Le gouvernement américain cherche à abroger une législation dite de «protection des zones sans routes», qui interdit toute construction dans des forêts ou prairies publiques non exploitées.
Près de 18 millions d’hectares de forêt vierge aux États-Unis pourraient être ouvertes à l’exploitation et à la construction de routes, selon une modification d’un texte de loi proposée mardi par l’administration Trump. Cette proposition vise à abroger une législation dite de «protection des zones sans routes» (Roadless Area Conservation Rule), adoptée en 2001 par le gouvernement de Bill Clinton, qui interdit toute construction dans des forêts ou prairies publiques non exploitées.

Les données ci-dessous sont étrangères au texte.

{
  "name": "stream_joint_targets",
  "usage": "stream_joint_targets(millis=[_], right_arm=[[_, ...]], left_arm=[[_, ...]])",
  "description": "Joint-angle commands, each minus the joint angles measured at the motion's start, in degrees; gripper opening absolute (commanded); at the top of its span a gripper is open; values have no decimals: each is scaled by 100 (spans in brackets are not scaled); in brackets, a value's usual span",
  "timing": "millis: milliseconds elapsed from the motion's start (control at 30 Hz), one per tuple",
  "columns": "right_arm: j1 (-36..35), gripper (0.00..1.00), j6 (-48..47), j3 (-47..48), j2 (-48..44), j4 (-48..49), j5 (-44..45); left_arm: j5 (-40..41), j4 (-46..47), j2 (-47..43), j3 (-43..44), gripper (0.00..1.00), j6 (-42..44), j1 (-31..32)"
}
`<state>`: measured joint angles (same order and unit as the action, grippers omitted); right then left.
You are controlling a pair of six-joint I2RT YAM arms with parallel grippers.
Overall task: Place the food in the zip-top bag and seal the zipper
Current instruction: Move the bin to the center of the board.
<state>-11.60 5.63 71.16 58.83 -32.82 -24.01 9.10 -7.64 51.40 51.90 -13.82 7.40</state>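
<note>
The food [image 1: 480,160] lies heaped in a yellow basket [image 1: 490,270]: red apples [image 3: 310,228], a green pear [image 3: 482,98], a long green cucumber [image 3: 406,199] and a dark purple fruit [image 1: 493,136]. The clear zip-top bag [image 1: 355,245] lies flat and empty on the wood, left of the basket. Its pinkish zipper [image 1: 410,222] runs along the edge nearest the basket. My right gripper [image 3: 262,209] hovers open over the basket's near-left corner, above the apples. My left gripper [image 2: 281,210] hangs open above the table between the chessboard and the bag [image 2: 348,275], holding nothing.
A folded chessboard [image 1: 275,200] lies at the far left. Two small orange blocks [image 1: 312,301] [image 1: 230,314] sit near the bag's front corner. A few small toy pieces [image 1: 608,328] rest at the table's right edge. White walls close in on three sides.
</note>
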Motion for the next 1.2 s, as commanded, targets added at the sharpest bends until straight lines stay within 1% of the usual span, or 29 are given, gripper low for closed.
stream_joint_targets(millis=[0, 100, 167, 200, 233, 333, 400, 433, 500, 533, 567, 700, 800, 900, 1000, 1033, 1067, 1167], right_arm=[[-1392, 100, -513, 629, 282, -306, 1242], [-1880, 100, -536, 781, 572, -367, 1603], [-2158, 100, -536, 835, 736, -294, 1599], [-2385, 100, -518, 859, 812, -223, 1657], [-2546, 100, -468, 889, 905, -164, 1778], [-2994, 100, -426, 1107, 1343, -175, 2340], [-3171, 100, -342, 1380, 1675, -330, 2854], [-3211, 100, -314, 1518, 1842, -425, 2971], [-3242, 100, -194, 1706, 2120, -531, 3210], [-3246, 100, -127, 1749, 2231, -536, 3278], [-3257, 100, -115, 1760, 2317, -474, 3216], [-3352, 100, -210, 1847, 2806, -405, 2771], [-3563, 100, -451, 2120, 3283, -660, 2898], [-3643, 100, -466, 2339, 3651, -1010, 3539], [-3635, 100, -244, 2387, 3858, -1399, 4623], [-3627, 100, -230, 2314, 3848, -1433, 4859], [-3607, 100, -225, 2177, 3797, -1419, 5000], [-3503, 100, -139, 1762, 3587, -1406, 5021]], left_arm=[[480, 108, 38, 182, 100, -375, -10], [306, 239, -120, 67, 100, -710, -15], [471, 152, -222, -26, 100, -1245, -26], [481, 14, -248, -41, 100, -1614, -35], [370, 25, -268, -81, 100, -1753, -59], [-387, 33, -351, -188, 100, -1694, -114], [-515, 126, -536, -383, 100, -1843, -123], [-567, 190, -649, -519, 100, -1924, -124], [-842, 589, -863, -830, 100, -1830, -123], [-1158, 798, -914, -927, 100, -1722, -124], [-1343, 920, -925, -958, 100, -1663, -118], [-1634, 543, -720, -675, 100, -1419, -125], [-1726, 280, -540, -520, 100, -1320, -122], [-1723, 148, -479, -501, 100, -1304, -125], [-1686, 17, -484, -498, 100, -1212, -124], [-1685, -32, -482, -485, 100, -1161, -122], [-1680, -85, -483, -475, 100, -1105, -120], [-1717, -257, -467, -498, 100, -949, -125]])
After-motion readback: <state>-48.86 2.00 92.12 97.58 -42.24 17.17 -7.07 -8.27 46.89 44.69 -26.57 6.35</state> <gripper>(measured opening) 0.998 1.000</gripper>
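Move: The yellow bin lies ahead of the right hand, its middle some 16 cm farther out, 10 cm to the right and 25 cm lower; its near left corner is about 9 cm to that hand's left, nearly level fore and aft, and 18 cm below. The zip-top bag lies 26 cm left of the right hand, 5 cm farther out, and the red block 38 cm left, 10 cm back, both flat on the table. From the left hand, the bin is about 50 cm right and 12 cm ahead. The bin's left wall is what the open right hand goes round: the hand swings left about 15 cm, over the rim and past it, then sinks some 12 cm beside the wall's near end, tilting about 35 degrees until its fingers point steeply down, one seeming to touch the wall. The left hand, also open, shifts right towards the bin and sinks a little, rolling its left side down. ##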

Selon la ministre de l’Agriculture Brooke Rollins, cette réglementation a empêché le service chargé de la gestion des forêts de mener à bien des travaux destinés à limiter les incendies. «Partout dans le pays, nous avons vu des situations évitables – peuplements forestiers trop denses, invasions d’insectes et maladies – transformer des paysages sains en véritables poudrières», a-t-elle déclaré dans un communiqué. «Depuis trop longtemps, des restrictions obsolètes ont empêché d’appliquer, sur des millions d’hectares de forêts, les traitements qui améliorent la santé des forêts et réduisent le risque d’incendie».

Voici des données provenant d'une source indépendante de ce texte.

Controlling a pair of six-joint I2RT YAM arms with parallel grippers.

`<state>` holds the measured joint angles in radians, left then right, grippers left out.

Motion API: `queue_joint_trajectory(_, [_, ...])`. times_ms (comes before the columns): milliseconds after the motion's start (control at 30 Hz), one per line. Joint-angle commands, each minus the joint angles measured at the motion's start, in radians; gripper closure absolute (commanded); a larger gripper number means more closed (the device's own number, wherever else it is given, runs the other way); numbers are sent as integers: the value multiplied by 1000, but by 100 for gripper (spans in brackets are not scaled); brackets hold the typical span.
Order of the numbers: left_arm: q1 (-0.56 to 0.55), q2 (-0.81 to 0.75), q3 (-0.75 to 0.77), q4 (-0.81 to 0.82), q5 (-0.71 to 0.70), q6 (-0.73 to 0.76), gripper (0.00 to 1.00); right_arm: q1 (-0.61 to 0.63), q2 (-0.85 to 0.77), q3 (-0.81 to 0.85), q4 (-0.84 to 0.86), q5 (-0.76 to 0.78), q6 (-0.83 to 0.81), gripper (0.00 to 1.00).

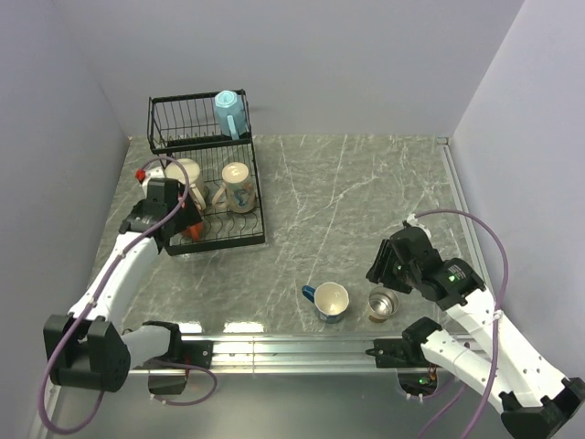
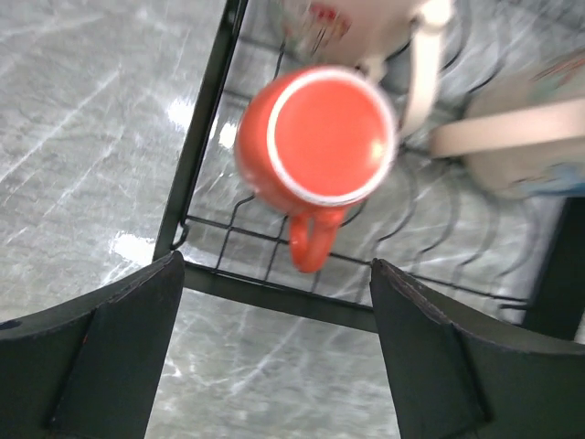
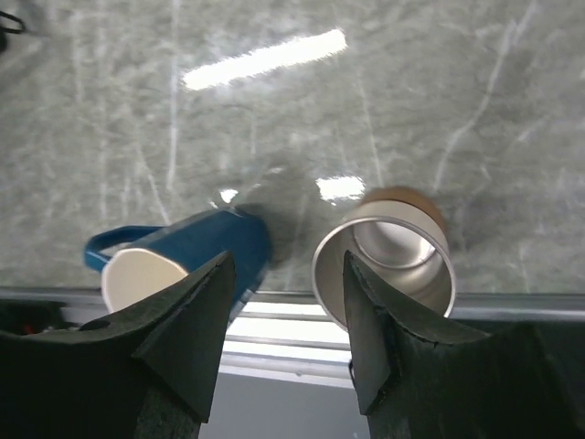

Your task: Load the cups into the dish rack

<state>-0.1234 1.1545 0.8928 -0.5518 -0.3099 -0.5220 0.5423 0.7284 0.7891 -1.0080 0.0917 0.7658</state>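
Note:
The black wire dish rack (image 1: 206, 240) stands at the back left. A light blue cup (image 1: 230, 113) sits on its upper shelf, and two cream cups (image 1: 186, 174) (image 1: 236, 187) are in the lower tier. An orange-red cup (image 2: 320, 137) rests bottom-up in the lower tier near the rack's front bar (image 2: 274, 297). My left gripper (image 2: 274, 366) hangs open just above and in front of it, holding nothing. A dark blue cup (image 3: 201, 247) and a shiny metal cup (image 3: 393, 247) stand near the table's front edge. My right gripper (image 3: 283, 311) hovers open over the gap between them.
A metal rail (image 1: 292, 347) runs along the near table edge just behind the two loose cups. Grey walls close in the table on the left, back and right. The marble tabletop (image 1: 347, 201) stretches between the rack and the right arm.

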Motion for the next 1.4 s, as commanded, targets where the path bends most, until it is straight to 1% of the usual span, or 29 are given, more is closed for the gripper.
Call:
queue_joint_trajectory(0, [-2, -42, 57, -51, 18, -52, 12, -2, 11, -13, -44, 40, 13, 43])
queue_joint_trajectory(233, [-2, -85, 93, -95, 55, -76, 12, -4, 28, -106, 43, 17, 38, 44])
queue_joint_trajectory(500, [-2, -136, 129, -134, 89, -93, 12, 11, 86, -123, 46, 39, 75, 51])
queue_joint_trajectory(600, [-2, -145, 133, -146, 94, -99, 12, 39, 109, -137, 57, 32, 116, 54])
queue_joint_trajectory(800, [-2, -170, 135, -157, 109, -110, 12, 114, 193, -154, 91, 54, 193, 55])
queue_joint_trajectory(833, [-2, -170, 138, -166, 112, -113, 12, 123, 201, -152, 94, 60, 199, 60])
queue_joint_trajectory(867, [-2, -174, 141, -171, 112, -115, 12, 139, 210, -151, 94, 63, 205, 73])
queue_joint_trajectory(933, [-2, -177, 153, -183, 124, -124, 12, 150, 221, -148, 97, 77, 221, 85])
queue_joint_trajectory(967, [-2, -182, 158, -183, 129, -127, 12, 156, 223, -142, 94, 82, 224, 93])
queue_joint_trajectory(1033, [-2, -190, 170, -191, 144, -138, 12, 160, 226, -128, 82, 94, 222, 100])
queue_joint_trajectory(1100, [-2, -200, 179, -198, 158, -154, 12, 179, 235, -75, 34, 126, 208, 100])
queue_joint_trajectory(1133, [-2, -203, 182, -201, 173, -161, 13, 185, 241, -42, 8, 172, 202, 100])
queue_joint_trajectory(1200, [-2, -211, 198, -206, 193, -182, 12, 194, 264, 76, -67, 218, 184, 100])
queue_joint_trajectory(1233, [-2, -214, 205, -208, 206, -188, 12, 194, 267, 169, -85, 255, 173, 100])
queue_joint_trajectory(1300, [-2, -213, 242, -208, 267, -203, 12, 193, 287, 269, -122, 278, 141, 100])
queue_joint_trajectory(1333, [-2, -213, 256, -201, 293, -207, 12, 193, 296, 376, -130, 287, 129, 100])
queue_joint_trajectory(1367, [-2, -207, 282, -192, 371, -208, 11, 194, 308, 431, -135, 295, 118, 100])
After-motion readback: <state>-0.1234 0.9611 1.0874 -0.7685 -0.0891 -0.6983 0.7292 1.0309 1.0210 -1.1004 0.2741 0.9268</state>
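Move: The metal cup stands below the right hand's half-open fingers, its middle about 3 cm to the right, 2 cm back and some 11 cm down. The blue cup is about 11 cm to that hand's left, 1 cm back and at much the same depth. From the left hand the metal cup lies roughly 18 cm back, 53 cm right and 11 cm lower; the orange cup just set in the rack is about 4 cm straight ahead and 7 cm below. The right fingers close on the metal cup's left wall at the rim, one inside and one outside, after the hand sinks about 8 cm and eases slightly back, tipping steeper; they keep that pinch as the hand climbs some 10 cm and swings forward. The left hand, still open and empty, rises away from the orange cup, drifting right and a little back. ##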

Plus de 95% des «zones sans routes» traversent dix États différents, dont l’Alaska, l’Arizona, l’Utah ou le Wyoming. Seules les forêts vierges du Colorado et de l’Idaho ne seraient pas concernées par l’abrogation de la loi, en raison de législations locales spécifiques.
«Le plus grand démantèlement de protection»
L’annonce a été vivement critiquée par des groupes de défense de l’environnement et des recours en justice sont à prévoir. Pour Randi Spivak, du Center for Biological Diversity, Donald «Trump pousse pour mettre en œuvre le plus grand démantèlement de protection réglementaire du domaine public de l’histoire des États-Unis».
Selon cette organisation de défense de la biodiversité, la mesure viendrait par exemple perturber le nord de la chaîne des Rocheuses, véritables «voies de survie» pour les grizzlis et les lynx, ou la Tongass, plus grande forêt des États-Unis située en Alaska, avec ses épicéas centenaires et cours d’eau peuplés de saumons.
La plupart des feux de forêt sont d’origine humaine et se produisent à côté des routes, précise le Center for Biological Diversity. La revue scientifique Fire Ecology a également publié une étude selon laquelle le risque d’embrasement était près de quatre fois plus élevé sur les terres situées à 50 mètres des routes. L’administration Trump affiche quant à elle une position ouvertement climatosceptique, alors que le réchauffement climatique rend les feux de forêt plus fréquents et violents en créant notamment des conditions de sécheresse.